* _Work instruction_
Starting with the line below that holds "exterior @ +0" and stopping after the line that holds "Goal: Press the", transcribe the lines exactly, leaving out all pictures.

───── Available records ─────

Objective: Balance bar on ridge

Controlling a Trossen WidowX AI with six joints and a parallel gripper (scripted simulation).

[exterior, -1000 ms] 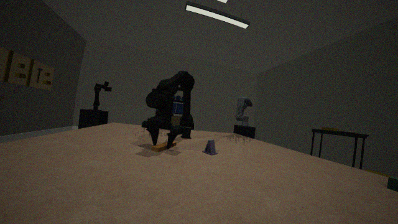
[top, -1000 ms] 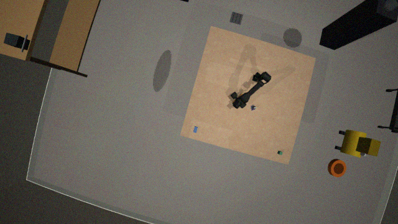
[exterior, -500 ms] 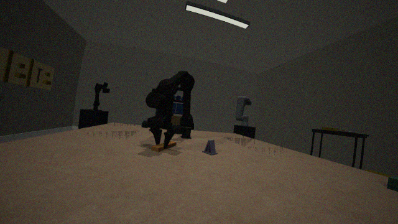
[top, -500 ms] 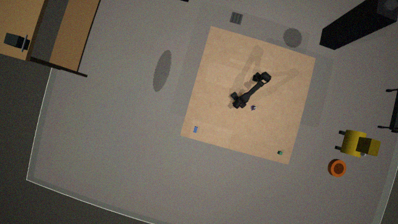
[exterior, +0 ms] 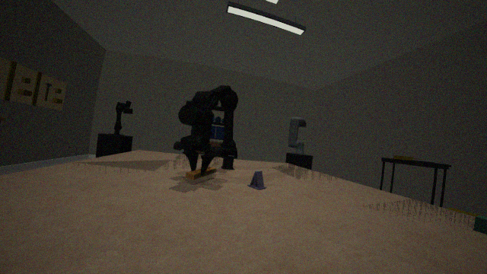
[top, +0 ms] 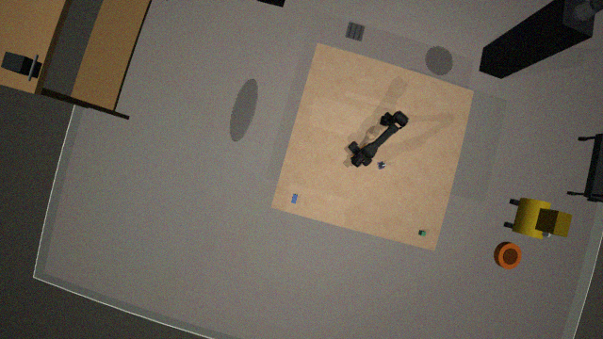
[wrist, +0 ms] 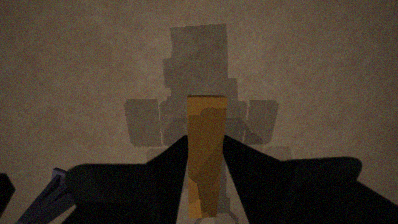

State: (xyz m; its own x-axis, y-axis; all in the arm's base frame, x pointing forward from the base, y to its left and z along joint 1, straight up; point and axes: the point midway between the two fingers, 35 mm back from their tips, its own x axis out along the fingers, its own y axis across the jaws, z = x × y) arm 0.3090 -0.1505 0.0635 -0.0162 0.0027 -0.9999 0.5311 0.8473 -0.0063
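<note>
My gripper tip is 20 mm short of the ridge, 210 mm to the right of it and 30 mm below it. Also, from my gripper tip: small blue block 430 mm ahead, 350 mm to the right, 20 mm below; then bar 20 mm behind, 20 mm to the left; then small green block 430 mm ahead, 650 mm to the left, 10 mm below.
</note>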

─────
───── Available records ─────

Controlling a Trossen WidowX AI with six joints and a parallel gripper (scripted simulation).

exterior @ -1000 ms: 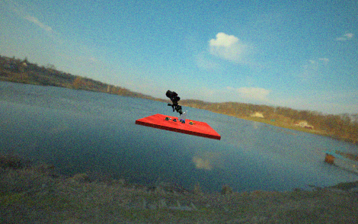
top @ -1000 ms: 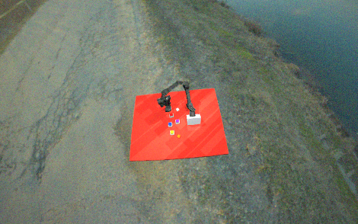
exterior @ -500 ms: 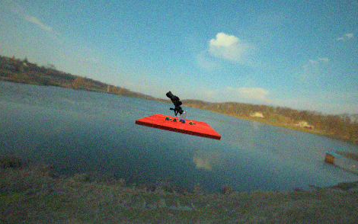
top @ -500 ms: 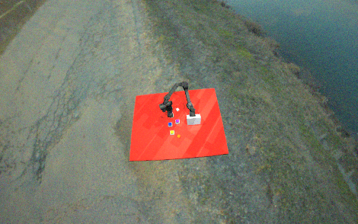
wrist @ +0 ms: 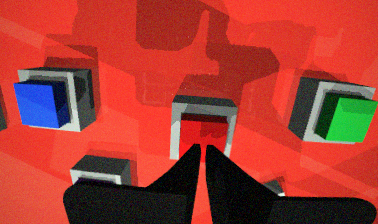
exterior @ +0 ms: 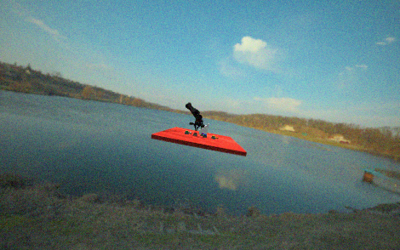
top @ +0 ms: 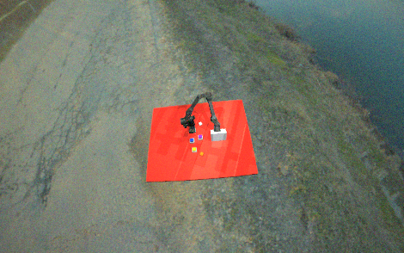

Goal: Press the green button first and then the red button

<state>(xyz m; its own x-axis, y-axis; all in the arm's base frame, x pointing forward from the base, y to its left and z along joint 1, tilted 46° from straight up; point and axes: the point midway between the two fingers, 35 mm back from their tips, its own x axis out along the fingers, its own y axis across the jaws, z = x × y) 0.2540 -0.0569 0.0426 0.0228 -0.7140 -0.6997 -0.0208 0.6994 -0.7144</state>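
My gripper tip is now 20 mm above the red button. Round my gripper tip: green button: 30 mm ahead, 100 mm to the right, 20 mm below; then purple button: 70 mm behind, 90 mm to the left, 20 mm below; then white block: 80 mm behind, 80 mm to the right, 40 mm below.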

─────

* _Answer box_
exterior @ +0 ms: 
top @ +0 ms: 

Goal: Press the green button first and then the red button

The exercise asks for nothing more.